Pero aun así seguimos. Seguimos porque los palestinos siguen. Y porque sería obsceno rendirse frente a quienes llevan generaciones resistiendo el hambre, el exilio, el asedio, la humillación y la muerte con una dignidad que el mundo entero ha perdido.

Nosotros sentimos miedo durante días. Ellos llevan décadas sobreviviendo al horror. Nosotros tememos ser interceptados. Ellos nacen secuestrados. Nosotros tememos desaparecer. Ellos llevan generaciones siendo borrados del mapa, de la prensa, de la memoria y del derecho.

Y aun así levantan a sus hijos entre ruinas. Aun así escriben poesía. Aun así aman. Aun así resisten. Ese Sumud.

Por eso Palestina duele tanto. Porque Palestina es el último espejo moral del mundo. Y lo que cada gobierno hace frente a Palestina revela quién es realmente. No estamos navegando solamente hacia Gaza. Estamos navegando hacia el límite ético de nuestra época.

Y quiero decir algo con toda la fuerza de mi corazón: si nos interceptan, si nos detienen, si nos hacen desaparecer, si nos silencian, que nadie diga después que no sabía. Que nadie vuelva a pronunciar la palabra «humanidad» con comodidad. Que nadie vuelva a hablar de democracia, libertad o derechos humanos mientras Palestina sigue siendo sacrificada frente a todos.
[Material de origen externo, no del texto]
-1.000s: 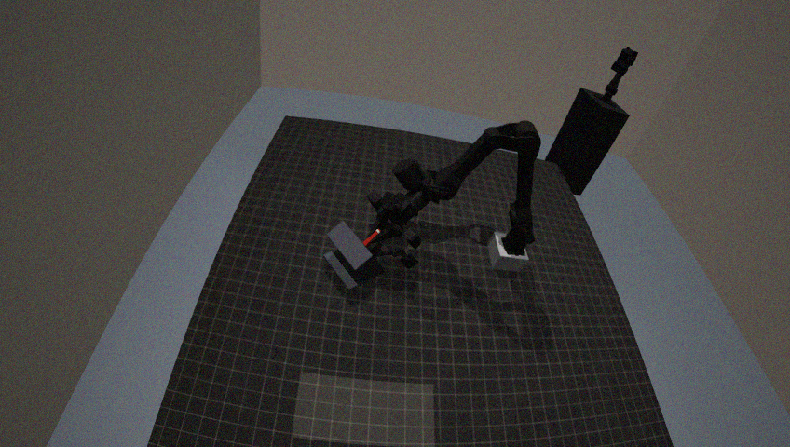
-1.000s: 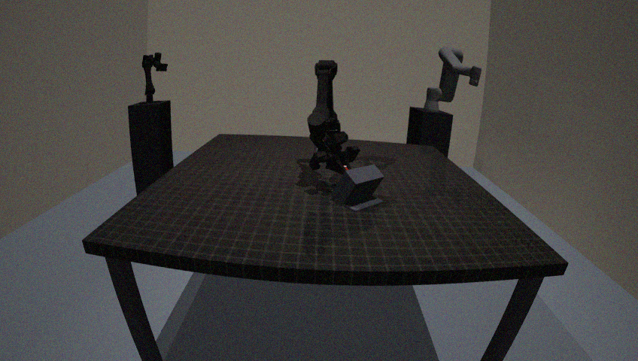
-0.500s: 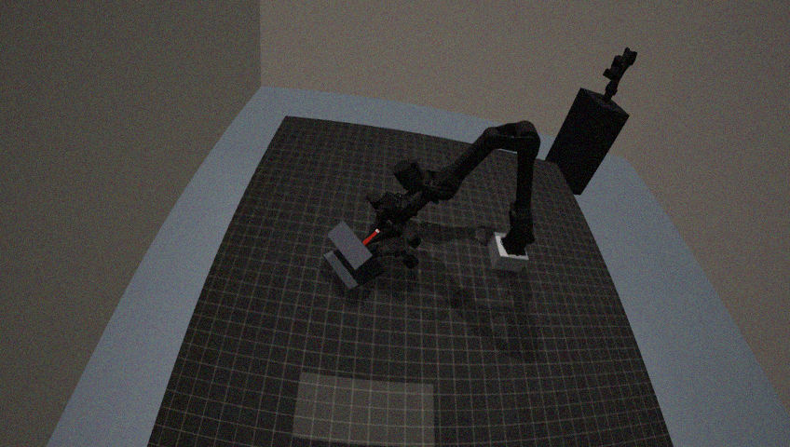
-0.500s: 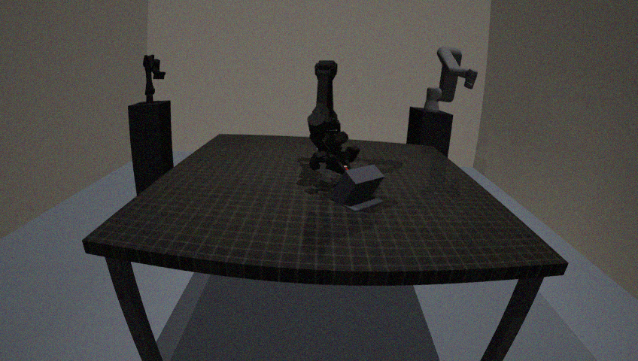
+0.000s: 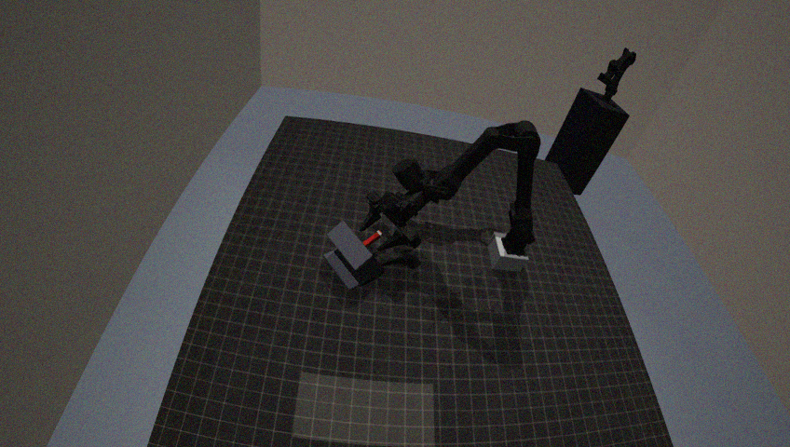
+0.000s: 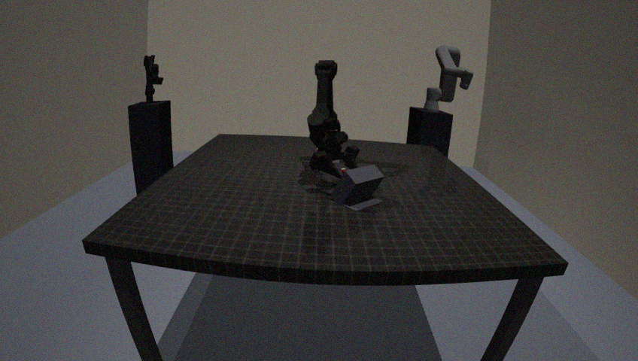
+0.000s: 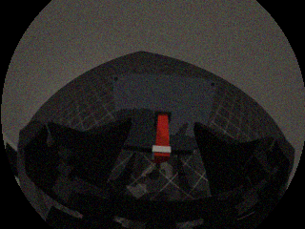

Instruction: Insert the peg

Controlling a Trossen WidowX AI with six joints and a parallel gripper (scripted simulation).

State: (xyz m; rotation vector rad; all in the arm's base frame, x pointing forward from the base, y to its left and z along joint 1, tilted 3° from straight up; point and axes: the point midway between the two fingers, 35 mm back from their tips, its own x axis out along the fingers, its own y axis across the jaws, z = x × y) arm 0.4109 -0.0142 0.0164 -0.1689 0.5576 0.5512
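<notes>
Now: the peg 20 mm behind my gripper tip and 10 mm to the right of it. Also, from my gripper tip: sloped panel 30 mm ahead, 20 mm to the left, 20 mm below.
</notes>
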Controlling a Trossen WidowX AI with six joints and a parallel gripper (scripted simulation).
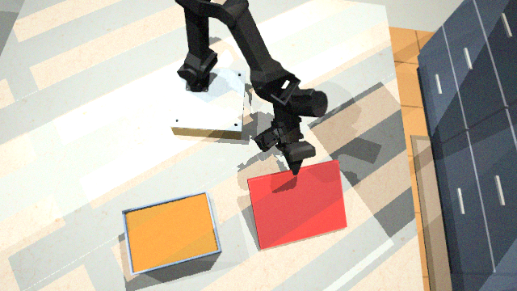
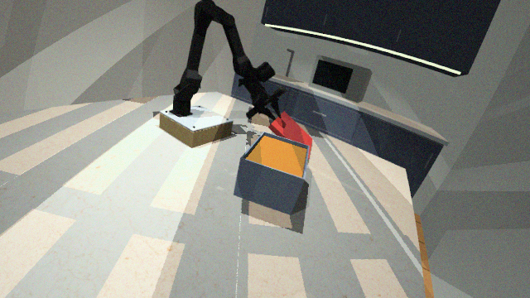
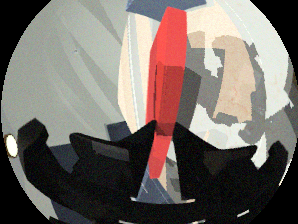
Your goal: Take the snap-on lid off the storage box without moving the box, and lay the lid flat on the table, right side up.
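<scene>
My gripper tip is now 70 mm short of the red lid, 30 mm above it and 20 mm to the right of it. Round my gripper tip: storage box (290 mm to the right, 160 mm ahead, 40 mm below).
</scene>
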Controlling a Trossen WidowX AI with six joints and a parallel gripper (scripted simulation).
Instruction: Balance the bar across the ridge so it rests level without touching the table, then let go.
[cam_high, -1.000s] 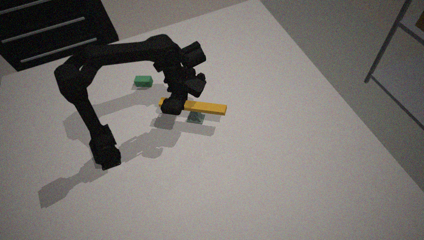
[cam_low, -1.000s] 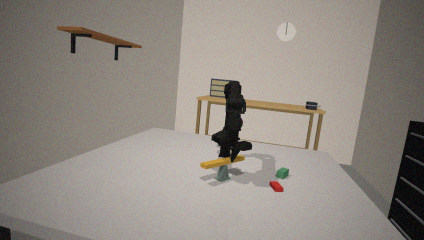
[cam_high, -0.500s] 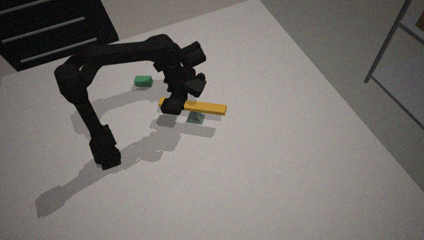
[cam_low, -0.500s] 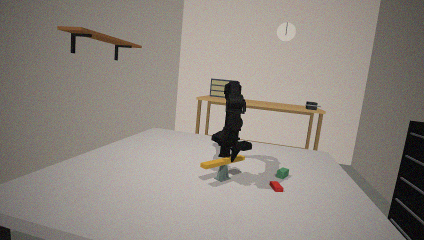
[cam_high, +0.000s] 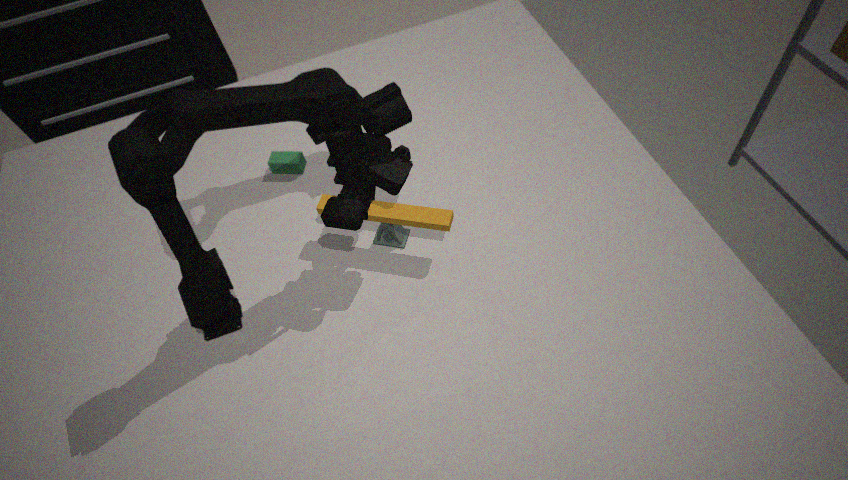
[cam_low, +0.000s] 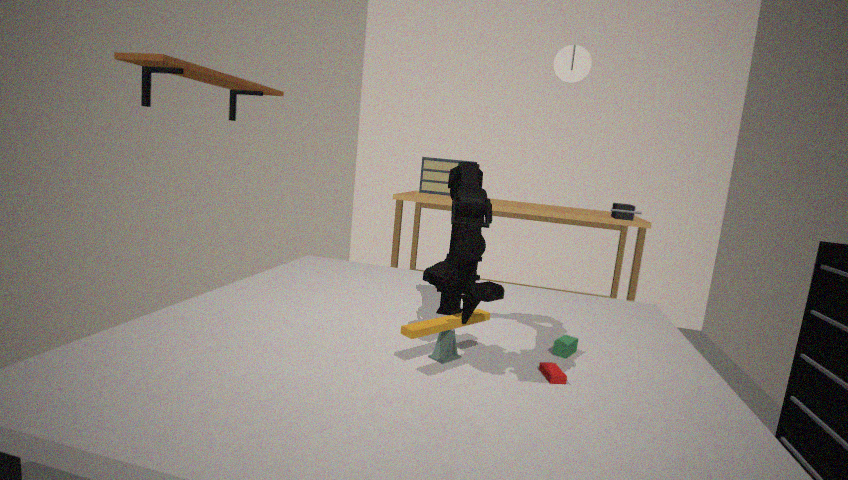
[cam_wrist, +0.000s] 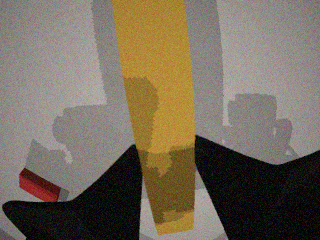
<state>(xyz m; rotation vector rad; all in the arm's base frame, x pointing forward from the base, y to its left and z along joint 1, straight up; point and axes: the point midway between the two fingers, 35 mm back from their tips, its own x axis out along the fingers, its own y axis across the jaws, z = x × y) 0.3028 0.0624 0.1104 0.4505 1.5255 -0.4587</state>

La neutralidad, en tiempos de exterminio, no es neutralidad. Es complicidad. El silencio no es prudencia. Es participación. Y la historia no absolverá a quienes pudieron actuar y eligieron mirar hacia otro lado.

Hoy le hablo a la sociedad civil del mundo: despertad. Despertad antes de que la costumbre de la barbarie termine de destruirnos por dentro. Porque cuando un pueblo puede ser abandonado así, ningún pueblo está realmente a salvo. 

Le hablo también a los gobiernos, a Naciones Unidas, a la Unión Europea, a cada organismo internacional que todavía se atreve a pronunciar palabras como «derecho» o «justicia»: ¿De qué sirven sus tratados si no pueden proteger a un pueblo masacrado? ¿De qué sirven sus instituciones si el poder militar puede secuestrar civiles en aguas internacionales sin consecuencias? ¿De qué sirve el derecho internacional si solo existe para los débiles y desaparece frente a los aliados estratégicos?

La humanidad está siendo juzgada en Gaza. Y está suspendiendo el examen.

Pero todavía tengo un sueño, parafraseando aquel discurso memorable. Tengo el sueño de que un día los niños palestinos puedan dormir sin drones sobre sus cabezas. Tengo el sueño de que ninguna madre tenga que reconocer a su hijo por fragmentos de ropa entre escombros. Tengo el sueño de que el Mediterráneo vuelva a ser un puente entre pueblos y no una fosa común moral. Tengo el sueño de que la solidaridad deje de ser criminalizada y que ayudar a un pueblo hambriento no sea tratado como una amenaza. Tengo el sueño de que la justicia deje de ser selectiva. Que la dignidad deje de tener nacionalidad. Que la vida de un niño palestino valga exactamente lo mismo que cualquier otra vida sobre esta tierra.

Y sobre todo tengo el sueño de que no lleguemos demasiado tarde como humanidad. Porque Palestina no es una causa lejana. Palestina es el corazón del mundo. Y ahora mismo ese corazón está siendo destruido frente a nuestros ojos. Si Palestina cae en el olvido, caeremos todos con ella. 

Por eso seguimos navegando. Con miedo. Con dolor. Con el corazón roto. Pero también con la certeza profunda de que permanecer indiferentes habría sido infinitamente peor.

Que el mundo mire. Que el mundo despierte. Que el mundo actúe. Antes de que ya no quede nada humano que salvar.